Ray Rivera recalls boasting to friends about his heart health. During a span of four years, he’d walked more than 1,500 miles along the famous Camino de Santiago, the ancient pilgrimage trails throughout Spain, Portugal and France.
Then during a routine checkup in 2015, Rivera was diagnosed with atrial fibrillation, or an irregular heartbeat. Within a few months, doctors also identified a leaky heart valve and an aneurysm. Surgery in 2016 to replace the valve and perform an ablation to correct the AFib also revealed two clogged arteries requiring a bypass.
The diagnoses hit Rivera, then 61, hard. He was active, maintained a healthy weight and didn’t have high blood pressure or high cholesterol. Although his brother had undergone bypass surgery a few years earlier, Rivera hadn’t realized that family history could mean he was at risk for heart disease, or that age increased the risk for AFib.
Ray Rivera during a 200-mile walk in France in 2016, about six months after his heart surgery. (Photo courtesy of Ray Rivera)
“I was going around telling everyone how strong my heart was,” said Rivera, who lives in Pasadena, California. “I just assumed I was fit and heart-healthy.”
Rivera’s experience isn’t unusual, said Dallas-area cardiologist John Osborne, M.D., Ph.D., who specializes in treating AFib at State of the Heart Cardiology.
“Many AFib patients don’t have symptoms, so it’s important, particularly as you get older, to get checked,” Osborne said.
September is National AFib Awareness Month. The condition affects more than 2.7 million Americans and occurs when electrical signals in the upper chambers of the heart become chaotic, disrupting the regular rhythm of the heart and its ability to efficiently move blood through its chambers.
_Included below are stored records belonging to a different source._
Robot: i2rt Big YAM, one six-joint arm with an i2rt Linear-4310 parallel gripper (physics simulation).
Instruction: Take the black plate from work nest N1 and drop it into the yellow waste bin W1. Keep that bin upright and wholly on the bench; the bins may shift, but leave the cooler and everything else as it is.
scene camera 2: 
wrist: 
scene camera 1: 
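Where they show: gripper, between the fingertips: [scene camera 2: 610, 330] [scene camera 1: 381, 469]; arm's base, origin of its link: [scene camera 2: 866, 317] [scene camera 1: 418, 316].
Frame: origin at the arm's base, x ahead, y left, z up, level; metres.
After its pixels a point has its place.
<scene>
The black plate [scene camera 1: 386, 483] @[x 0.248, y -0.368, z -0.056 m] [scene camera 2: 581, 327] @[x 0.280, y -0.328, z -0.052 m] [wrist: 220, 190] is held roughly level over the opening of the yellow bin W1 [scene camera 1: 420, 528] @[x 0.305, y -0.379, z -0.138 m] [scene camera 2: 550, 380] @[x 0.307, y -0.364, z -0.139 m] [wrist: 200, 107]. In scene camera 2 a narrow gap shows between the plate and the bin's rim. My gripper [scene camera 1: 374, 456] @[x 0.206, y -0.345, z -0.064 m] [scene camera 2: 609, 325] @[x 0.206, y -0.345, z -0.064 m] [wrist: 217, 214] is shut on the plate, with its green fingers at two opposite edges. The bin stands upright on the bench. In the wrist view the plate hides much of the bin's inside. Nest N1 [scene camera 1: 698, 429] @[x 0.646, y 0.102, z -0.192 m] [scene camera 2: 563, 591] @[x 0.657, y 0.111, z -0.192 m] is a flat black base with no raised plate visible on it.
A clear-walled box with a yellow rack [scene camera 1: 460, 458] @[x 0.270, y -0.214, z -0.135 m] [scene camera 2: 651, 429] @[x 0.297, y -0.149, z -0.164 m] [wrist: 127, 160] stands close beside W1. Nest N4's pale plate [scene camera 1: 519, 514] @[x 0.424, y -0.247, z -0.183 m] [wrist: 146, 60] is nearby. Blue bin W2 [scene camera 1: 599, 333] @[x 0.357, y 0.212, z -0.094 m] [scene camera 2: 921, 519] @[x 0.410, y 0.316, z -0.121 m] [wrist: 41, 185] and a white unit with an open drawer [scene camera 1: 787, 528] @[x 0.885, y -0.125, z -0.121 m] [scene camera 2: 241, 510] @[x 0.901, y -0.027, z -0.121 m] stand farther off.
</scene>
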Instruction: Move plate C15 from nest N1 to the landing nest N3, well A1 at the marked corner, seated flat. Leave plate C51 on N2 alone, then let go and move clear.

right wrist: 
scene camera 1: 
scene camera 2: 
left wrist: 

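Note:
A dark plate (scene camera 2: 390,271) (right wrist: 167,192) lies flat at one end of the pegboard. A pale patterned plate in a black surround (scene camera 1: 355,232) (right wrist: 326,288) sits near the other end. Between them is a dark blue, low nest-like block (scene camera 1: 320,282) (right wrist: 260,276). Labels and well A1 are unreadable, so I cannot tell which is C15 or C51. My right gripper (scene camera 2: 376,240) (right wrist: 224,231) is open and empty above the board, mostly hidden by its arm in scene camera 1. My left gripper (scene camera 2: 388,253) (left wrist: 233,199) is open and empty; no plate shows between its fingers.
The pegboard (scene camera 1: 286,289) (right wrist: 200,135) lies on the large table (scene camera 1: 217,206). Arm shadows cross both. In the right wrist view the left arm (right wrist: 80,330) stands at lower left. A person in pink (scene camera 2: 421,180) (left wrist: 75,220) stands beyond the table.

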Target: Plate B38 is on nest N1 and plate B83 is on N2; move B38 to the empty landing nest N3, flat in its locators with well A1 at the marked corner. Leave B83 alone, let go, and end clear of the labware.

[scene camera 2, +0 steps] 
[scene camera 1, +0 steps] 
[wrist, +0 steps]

Left untreated, AFib may increase the risk for stroke by five times and doubles the chance of heart-related death.
“Treatments now are dramatically better than even a few years ago and most AFib patients can lead a normal life,” Osborne said.
The risk of developing AFib increases with age, affecting about 9 percent of people over age 65. Other risk factors include uncontrolled high blood pressure, underlying heart disease, family history, obesity and sleep apnea. Excessive alcohol consumption, smoking and prolonged athletic training can also increase AFib risk.